Chapter 7
Chapter 7 bankruptcy, sometimes called "liquidation bankruptcy", discharges (cancels) most of your unsecured debt. In exchange, you might have to surrender some of your property. The whole Chapter 7 bankruptcy process takes about four months, and commonly requires only one trip to the courthouse.
Some debts aren't dischargeable in bankruptcy, meaning you'll still have to deal with them when the Chapter 7 case is completed. Taxes, child support, alimony, student loans, criminal fines, restitution awards, and drunk driving injury awards are usually not dischargeable in bankruptcy. Sometimes unusual circumstances can make ordinary debts survive the bankruptcy as well, or discharge ordinarily nondischargeable debts. This is a complex area, but I can provide details when we have a consultation.
I said you might have to surrender some of your property to get your bankruptcy discharge. What property is that? Like every other question in the law, the answer is "it depends on a lot of things". Here are the basics. Both federal and state law allow you to keep some equity in your home, your automobile, household furnishings, and other basic items. Protected assets are called "exempt property", and the laws that specify what property is exempt are called "exemption statutes". In the overwhelming majority of bankruptcies filed by individuals, all (or virtually all) of the debtor's property is exempt, and they keep it. If you schedule a free initial consultation with me I'll give you a specific estimate of any exemption problems I think you may have if you file a bankruptcy.
Filing for bankruptcy creates a federal injunction called the "automatic stay". The automatic stay immediately stops your creditors from trying to collect what you owe them. So, at least temporarily, creditors cannot legally empty your bank account; repossess your car, encumber your house or cut off your utility service. Probably the first thing you'll notice is the phone will stop ringing, because the automatic stay prevents creditors from calling you, writing you, billing you, suing you, or continuing with a lawsuit they previously filed. Everything freezes in place. The automatic stay is replaced by the narrower post-discharge injunction once the case closes. The automatic stay can be lifted to permit a secured creditor to recover collateral a debtor is not paying for, but you will get plenty of warning of that type of action.
What happens to non-exempt property? The Bankruptcy Court appoints a neutral person called a "bankruptcy trustee". The trustee is like a referee, with you on one side and your creditors on the other.
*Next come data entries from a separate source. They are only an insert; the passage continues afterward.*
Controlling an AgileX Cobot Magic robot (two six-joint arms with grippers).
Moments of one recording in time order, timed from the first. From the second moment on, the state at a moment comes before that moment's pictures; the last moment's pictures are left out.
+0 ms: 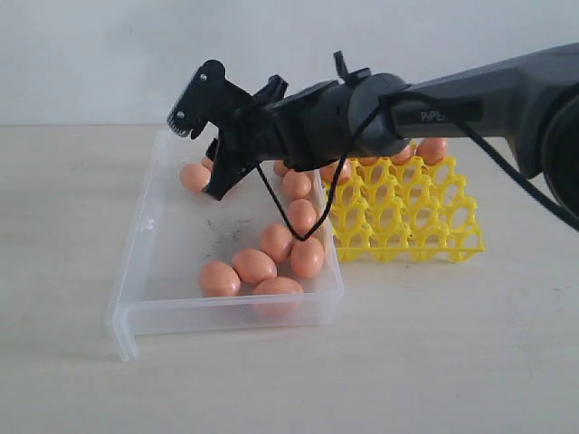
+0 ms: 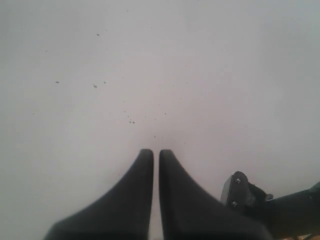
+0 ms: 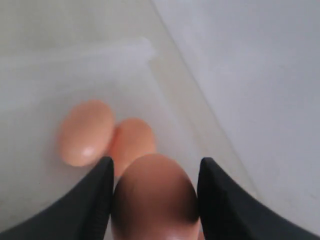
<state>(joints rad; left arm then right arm) -0.09 0.00 0.00 0.16 -0.29 -0.23 0.54 2.22 -1.63 1.48 -0.13 -2.10</state>
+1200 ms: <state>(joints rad) -0.09 0.00 0.00 0.16 -0.29 -0.23 -0.04 2.00 -0.95 -0.77 -1.21 0.59</state>
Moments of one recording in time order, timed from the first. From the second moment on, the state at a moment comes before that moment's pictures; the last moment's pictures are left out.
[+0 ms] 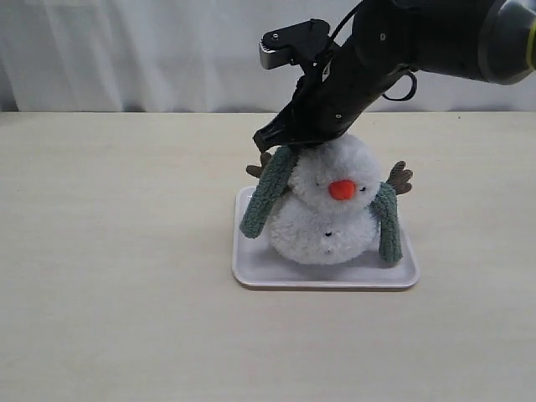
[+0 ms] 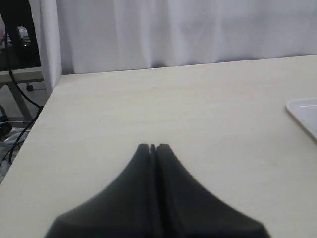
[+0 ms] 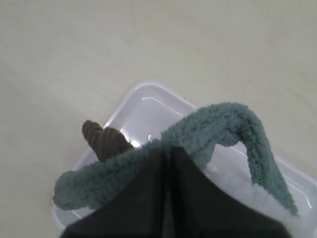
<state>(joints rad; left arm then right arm) -0.03 0.00 0.00 -0.04 0.32 0.11 0.48 1.88 -1.52 0.01 0.72 -0.09</state>
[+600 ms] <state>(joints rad) -0.03 0.00 0.00 -0.04 0.32 0.11 0.48 1.87 -1.55 0.01 0.79 -0.14</state>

He or she is mostly interested in what you own and what property you claim as exempt. If there is non-exempt (unprotected) property, the trustee can sell it and use the proceeds to pay a portion of the debts you owe. This is fairly rare. Even if you have non-exempt property, the trustee most commonly sells it to the debtor. So if you have assets you can't protect, you may be able to buy them back from the trustee.
If you've pledged property as collateral for a loan, the loan is called a secured debt. The most common examples of secured debts are mortgage loans and auto loans. In most cases, you'll either have to continue to pay for the collateral according to the loan agreement or surrender it to the creditor. If a judgment creditor has recorded a lien against your property, that debt is also secured. You may be able to wipe out a judgment lien in bankruptcy.
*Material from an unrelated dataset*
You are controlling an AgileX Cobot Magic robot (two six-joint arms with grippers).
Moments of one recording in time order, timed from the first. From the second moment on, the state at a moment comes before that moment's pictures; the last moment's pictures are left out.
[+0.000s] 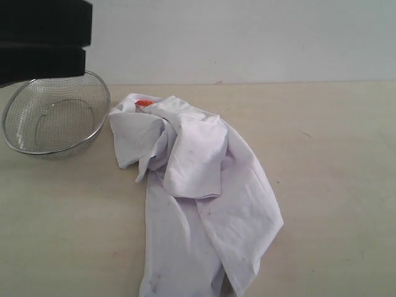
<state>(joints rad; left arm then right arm) -0.10 1.03 -0.90 -1.29 1.16 0.87 0.15 0.11 0.00 0.21 -0.06 0.55</state>
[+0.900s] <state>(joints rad) -0.10 0.89 -0.76 -1.30 0.83 0.86 0.43 1.47 -1.11 -0.09 0.49 0.06</state>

If you're a party to a contract or lease, you may choose to cancel (or reject) the contract or lease without further payment. Alternatively, you may choose to accept (or assume) the contract or lease by continuing to honor the terms of the written agreement. If you come in for a consultation, we will discuss your choices in more detail.
At the end of the bankruptcy process, the debts that qualify for discharge are wiped out by the court. You no longer legally owe such debts. You can't file for Chapter 7 bankruptcy again for another eight (8) years from the date of your Chapter 7 filing. If disaster strikes, a Chapter 13 may still be available.
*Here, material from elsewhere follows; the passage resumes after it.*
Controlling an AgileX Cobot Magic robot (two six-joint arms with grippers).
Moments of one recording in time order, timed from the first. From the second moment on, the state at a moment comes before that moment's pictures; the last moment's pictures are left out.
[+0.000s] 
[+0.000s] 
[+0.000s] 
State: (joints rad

There are drawbacks to filing bankruptcy. Bankruptcy can be intrusive. You are required to disclose your prior financial activities as well as your current property holdings. If you have made certain types of loan payments or property transfers favoring relatives or close friends, a trustee may be able to "avoid" (undo) those transfers and get the money to pay creditors. Bankruptcy is a full disclosure business done under penalty of perjury. If you lie about your assets or debts it is possible you can be prosecuted; bankruptcy crimes are covered under Title 28 of the United States Code, and they are fourth degree felonies.